In this article, I would like to discuss more on the basic challenges in EDA.
Out of all most basic, two of the important ones are Missing Values and Outliers. In this article, we’ll be discussing the same.
1) Missing Values:
The missing values could be because of fault in data extraction process or data collection process. The missing values can be at random or dependent on specific observation.
It can lead to a biased model as analysis with the features is not done correctly which can lead to wrong prediction.
Deletion: If training data has large number of observations then observations containing missing values can be deleted. After deletion the dataset should have sufficient data points and dataset should not be biased.
Imputation: Another method of treating missing values is by imputing mean/median/mode values. Replacing the missing values with the mean / median / mode is a raw method. Imputation is done in two ways, one is generalized another is similar case type.
In generalized way, we calculate mean/median/mode of all the non-missing values then replace it with missing values.
Predictive Model: In this method, a predictive model is utilized to predict the missing values. The observation containing non-missing values are taken as training data and rest is taken as testing data, taking missing values as target variable.
Outliers are data points which appears far away and diverges from overall dataset. These data points impact dataset statistics in huge way and can result to wrong prediction.
If the outliers are non-random then they can reduce the normality of dataset. They can impact the assumption of statistical models like regression, annova etc. They can introduce bias.

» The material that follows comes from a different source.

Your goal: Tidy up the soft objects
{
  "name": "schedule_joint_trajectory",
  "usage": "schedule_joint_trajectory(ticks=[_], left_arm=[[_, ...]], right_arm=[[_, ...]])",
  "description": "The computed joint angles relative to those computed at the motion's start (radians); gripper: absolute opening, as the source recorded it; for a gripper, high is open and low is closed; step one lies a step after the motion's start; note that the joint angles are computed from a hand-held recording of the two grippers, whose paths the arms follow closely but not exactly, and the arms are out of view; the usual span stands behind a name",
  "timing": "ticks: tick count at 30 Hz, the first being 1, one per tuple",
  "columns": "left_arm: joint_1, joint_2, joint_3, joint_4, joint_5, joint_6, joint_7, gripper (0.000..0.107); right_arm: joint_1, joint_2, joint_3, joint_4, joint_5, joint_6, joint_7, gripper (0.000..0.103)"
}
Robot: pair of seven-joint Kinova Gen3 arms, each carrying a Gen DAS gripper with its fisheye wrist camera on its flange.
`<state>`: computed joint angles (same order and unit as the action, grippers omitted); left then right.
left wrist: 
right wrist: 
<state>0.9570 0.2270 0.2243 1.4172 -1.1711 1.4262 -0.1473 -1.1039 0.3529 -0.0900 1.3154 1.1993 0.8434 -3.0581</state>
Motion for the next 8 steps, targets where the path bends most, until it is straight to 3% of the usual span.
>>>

The causes of outliers can be natural or non-natural. Natural outliers are the case in which these data points are not an error, they are collected correctly. On the other hand, non natural outliers are actual errors which might be due to data entry error, measurement error, sampling error or data processing error etc.
The outliers can be detected by using visualization tools like box plot, scatter plot, histogram etc. Apart from these visualizations, some practitioner refers to few guidelines to detect outliers. Some of them are, if a value is higher than the mean plus or minus three Standard Deviation is considered as outlier.
Values outside of 5th and 95th percentile are considered as outliers. If a value is higher than the 1.5*IQR the value will be considered as outlier. In the same way, if a value is lower than the 1.5*IQR the value will be considered as outlier. Here IQR refers to Interquartile range.
Deletion: If the outliers are due to error and are lesser in number the data points are deleted.
Imputation: Even the outliers can be treated by imputing values, If the outliers are non-natural then they can be replaced with mean/median/mode values.
Treat Separately: If the outliers are in significant amount and natural, then group of outliers can be treated separately. Separate statistical model can be built, then outputs can be combined.
Value Transformation: Transforming values can affect in eliminating outliers. One way is to implement natural log to dataset, it will reduce the variation caused by extreme values.